§ DATA FOR THIS EXERCISE:
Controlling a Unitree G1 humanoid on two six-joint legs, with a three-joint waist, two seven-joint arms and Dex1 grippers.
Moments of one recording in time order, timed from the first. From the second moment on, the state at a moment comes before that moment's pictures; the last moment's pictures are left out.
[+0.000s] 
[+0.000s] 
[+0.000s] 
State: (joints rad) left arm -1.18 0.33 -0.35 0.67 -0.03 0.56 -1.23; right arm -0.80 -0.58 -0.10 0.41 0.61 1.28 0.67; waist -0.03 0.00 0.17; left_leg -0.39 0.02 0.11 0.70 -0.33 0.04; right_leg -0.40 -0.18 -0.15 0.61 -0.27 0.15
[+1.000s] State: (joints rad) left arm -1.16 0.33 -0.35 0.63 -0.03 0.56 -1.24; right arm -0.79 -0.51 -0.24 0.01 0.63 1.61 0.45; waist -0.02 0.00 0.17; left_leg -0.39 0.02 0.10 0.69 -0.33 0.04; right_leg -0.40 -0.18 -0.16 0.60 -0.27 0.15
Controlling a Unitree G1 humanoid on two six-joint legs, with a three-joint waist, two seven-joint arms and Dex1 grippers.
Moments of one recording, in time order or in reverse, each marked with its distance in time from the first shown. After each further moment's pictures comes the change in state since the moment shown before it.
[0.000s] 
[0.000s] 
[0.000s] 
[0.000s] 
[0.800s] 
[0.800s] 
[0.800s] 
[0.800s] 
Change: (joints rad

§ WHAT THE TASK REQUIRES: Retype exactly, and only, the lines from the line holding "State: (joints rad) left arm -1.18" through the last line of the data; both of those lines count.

§ RESPONSE TO THIS TASK:
State: (joints rad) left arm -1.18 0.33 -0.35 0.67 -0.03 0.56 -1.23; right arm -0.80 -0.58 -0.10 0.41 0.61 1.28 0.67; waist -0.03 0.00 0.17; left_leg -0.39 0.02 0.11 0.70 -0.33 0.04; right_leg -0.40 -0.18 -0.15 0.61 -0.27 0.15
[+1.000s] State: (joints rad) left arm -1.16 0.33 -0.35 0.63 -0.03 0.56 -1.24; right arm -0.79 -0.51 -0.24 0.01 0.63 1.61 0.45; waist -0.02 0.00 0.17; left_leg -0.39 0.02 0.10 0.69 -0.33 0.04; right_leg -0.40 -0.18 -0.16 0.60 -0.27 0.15
Controlling a Unitree G1 humanoid on two six-joint legs, with a three-joint waist, two seven-joint arms and Dex1 grippers.
Moments of one recording, in time order or in reverse, each marked with its distance in time from the first shown. After each further moment's pictures comes the change in state since the moment shown before it.
[0.000s] 
[0.000s] 
[0.000s] 
[0.000s] 
[0.800s] 
[0.800s] 
[0.800s] 
[0.800s] 
Change: (joints rad

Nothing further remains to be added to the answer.